TASK: Count the lines below that contain the word "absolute", and reply with only that number.

COLLECTED DATA:

%%

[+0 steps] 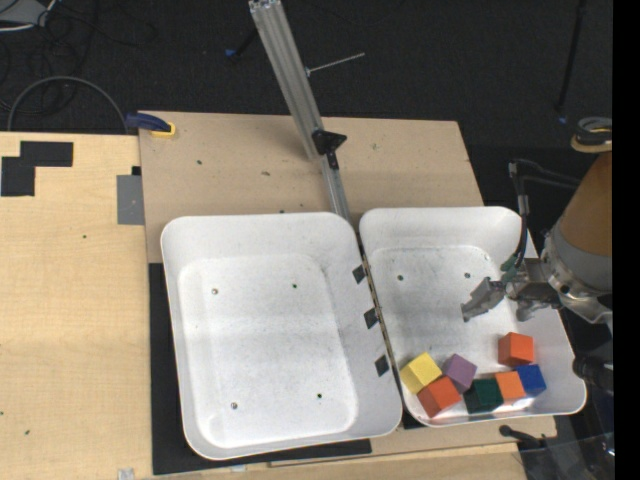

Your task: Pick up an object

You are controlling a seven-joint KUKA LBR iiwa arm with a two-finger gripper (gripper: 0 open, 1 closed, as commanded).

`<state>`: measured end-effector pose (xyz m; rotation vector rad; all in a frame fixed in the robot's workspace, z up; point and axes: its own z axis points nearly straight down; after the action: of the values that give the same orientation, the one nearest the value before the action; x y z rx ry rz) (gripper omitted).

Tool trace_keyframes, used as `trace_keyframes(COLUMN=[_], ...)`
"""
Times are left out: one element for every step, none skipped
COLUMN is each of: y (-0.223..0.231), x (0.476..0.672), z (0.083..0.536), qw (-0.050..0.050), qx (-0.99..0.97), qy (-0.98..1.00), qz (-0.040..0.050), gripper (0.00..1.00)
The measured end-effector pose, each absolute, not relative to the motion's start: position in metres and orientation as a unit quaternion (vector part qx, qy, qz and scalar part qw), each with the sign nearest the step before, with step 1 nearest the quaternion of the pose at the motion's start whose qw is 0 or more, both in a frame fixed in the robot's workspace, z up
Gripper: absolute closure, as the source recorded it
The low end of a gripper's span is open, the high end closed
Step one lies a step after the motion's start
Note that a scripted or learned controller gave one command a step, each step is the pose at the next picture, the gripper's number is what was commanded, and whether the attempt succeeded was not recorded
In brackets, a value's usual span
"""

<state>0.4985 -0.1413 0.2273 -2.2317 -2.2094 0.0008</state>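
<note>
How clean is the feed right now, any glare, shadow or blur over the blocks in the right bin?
Camera view: even lighting, no glare on the right bin; the blocks at its near edge are sharp enough that their colours read apart; the claw is darker and soft-edged, with a faint shadow on the bin floor under it; the surroundings beyond the bench are dark.

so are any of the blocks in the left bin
No, the blocks, such as the yellow block and the blue block, are all clustered at the near edge of the right bin.
</note>
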Motion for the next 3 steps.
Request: trace_keyframes(y=[-0.182, -0.18, -0.115], x=[0.514, 0.513, 0.506], z=[0.28, 0.277, 0.173], qw=[-0.002, 0.001, 0.006], qx=[-0.709, -0.708, -0.706], qy=[-0.706, -0.706, -0.708], qz=[-0.0002, 0.0009, 0.0022], gripper=[0.0, 0.0, 0.0])
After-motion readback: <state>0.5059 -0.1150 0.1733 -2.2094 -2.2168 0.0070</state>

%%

OUTPUT FOR THIS TASK: 2